제로에서 영웅까지의 AI 에이전트 – 1 부 - 최신 기술 뉴스 정보 모두

소개

AI 요원 작업을 수행하고 결정을 내리고 다른 사람들과 의사 소통하는 자율 프로그램입니다. 일반적으로 작업을 완료하는 데 도움이되는 일련의 도구를 사용합니다. Genai 응용 프로그램에서 이러한 에이전트는 순차적 추론을 처리하고 LLM 지식이 충분하지 않을 때 외부 도구 (웹 검색 또는 데이터베이스 쿼리와 같은)를 사용할 수 있습니다. 불확실한 경우 임의의 텍스트를 생성하는 기본 챗봇과 달리 AI 에이전트는 도구를 활성화하여보다 정확하고 구체적인 응답을 제공합니다.

우리는 개념에 더 가까이 다가 가고 있습니다. 에이전트 AI : 직접적인 인간의 개입없이 더 높은 수준의 자율성 및 의사 결정 능력을 나타내는 시스템. 오늘날의 AI 요원은 인간의 입력에 반응적으로 반응하지만 내일의 에이전트 AI는 사전에 문제 해결에 관여하며 상황에 따라 행동을 조정할 수 있습니다.

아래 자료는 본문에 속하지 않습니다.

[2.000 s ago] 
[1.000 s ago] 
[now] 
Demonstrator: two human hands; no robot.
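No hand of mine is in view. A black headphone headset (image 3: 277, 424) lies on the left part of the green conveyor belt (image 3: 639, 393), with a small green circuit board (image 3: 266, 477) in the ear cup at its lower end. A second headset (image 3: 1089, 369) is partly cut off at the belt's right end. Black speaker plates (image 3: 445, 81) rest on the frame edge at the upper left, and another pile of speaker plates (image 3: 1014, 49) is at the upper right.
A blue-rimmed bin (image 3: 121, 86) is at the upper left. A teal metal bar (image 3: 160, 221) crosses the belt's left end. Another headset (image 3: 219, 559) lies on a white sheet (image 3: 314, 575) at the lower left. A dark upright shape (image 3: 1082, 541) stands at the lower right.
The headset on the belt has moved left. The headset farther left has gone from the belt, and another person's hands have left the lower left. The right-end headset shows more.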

오늘날, 처음부터 에이전트를 처음부터 건축하는 것은 10 년 전에 로지스틱 회귀 모델을 훈련하는 것만 큼 쉬워지고 있습니다. 당시에는 Scikit-Learn 단순한 라이브러리를 제공하여 몇 줄의 코드만으로 기계 학습 모델을 신속하게 훈련시켜 기본 복잡성을 많이 추상화했습니다.

이 튜토리얼에서는 방법을 보여 드리겠습니다 처음부터 다른 유형의 AI 에이전트를 구축하십시오간단한 시스템에서보다 고급 시스템까지. 다른 유사한 경우 (복사, 붙여 넣기, 실행)에 쉽게 적용 할 수있는 유용한 파이썬 코드를 제시 하고이 예제를 복제 할 수 있도록 모든 코드 라인을 주석으로 걸어갑니다.

설정

내가 말했듯이, GPU 또는 API 키없이 사용자 정의 에이전트를 무료로 무료로 실행할 수 있습니다. 필요한 유일한 도서관은입니다 올라마 (pip install ollama==0.4.7), 사용자는 클라우드 기반 서비스없이 LLM을 로컬로 실행할 수 있으므로 데이터 개인 정보 및 성능을보다 잘 제어 할 수 있습니다.

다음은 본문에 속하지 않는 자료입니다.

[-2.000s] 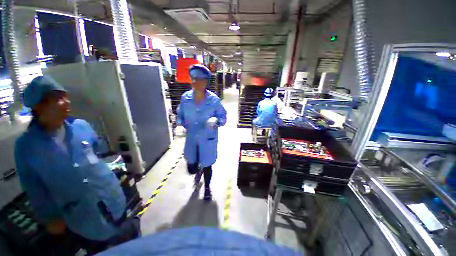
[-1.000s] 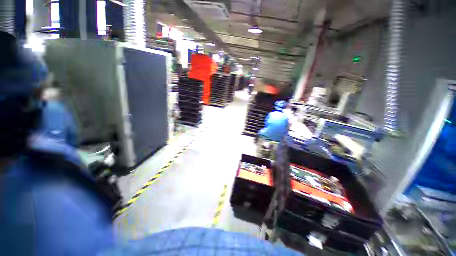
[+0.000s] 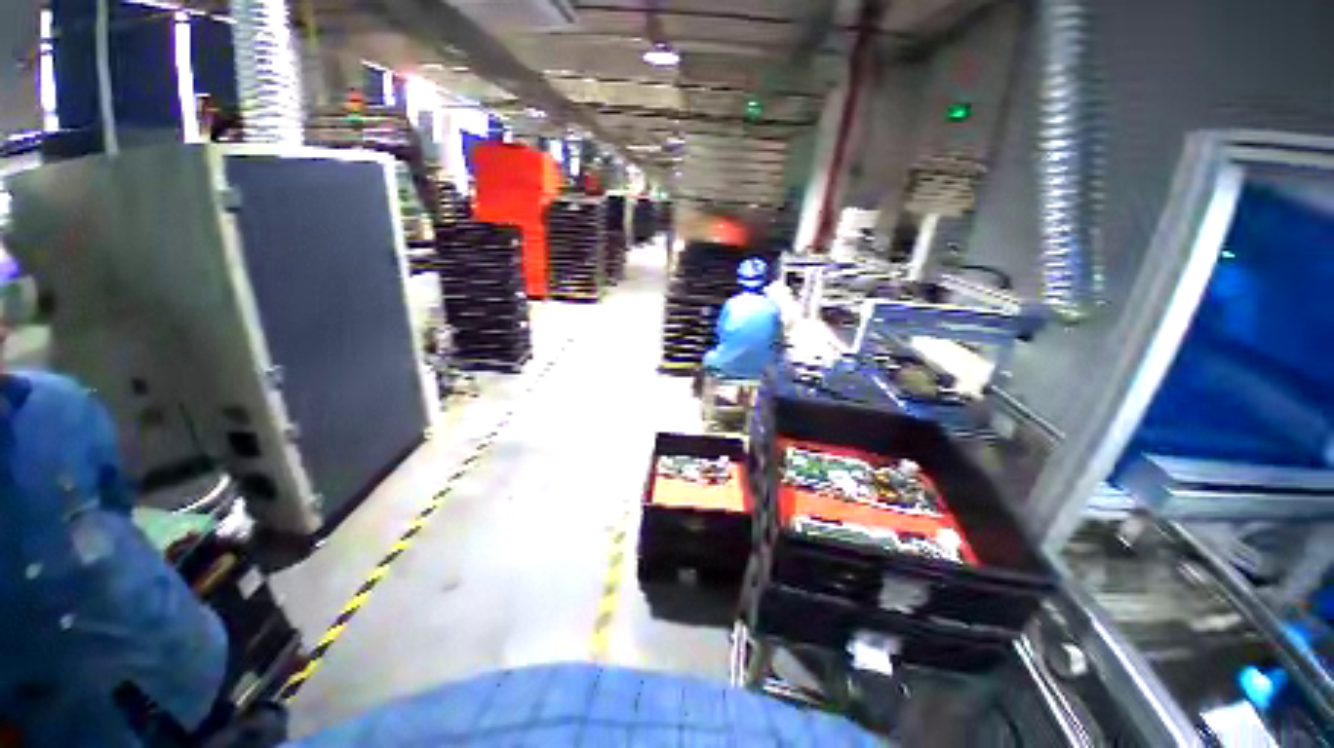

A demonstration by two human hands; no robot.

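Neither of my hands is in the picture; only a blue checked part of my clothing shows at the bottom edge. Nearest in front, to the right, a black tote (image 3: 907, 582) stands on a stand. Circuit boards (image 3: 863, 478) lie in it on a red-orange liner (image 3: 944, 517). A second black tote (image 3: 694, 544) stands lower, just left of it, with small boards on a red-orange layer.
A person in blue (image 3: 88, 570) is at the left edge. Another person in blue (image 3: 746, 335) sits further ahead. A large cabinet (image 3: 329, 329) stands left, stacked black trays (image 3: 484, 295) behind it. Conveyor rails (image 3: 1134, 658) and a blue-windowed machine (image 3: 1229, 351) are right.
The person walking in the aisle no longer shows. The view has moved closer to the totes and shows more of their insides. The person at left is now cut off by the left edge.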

우선, 다운로드해야합니다 올라마 웹 사이트에서.

그런 다음 노트북의 프롬프트 쉘에서 명령을 사용하여 선택한 LLM을 다운로드하십시오. 나는 알리바바와 함께 간다 Qwen그것은 똑똑하고 라이트입니다.

다운로드가 완료되면 Python으로 이동하여 코드 작성을 시작할 수 있습니다.

import ollama
llm = "qwen2.5"

LLM을 테스트합시다 :

stream = ollama.generate(model=llm, prompt=""'what time is it?''', stream=True)
for chunk in stream:
    print(chunk['response'], end='', flush=True)

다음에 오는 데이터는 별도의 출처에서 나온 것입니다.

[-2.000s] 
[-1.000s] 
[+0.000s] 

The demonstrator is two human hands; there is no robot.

분명히, LLM 그 자체는 매우 제한적이며 채팅 외에는 많이 할 수 없습니다. 그러므로 우리는 그것을 행동하거나, 즉 도구 활성화.

가장 일반적인 도구 중 하나는 인터넷 검색. 파이썬에서 가장 쉬운 방법은 유명한 개인 브라우저입니다. Duckduckgo (pip install duckduckgo-search==6.3.5). 원래 라이브러리를 직접 사용하거나 가져올 수 있습니다. 랭케인 래퍼 (래퍼)pip install langchain-community==0.3.17).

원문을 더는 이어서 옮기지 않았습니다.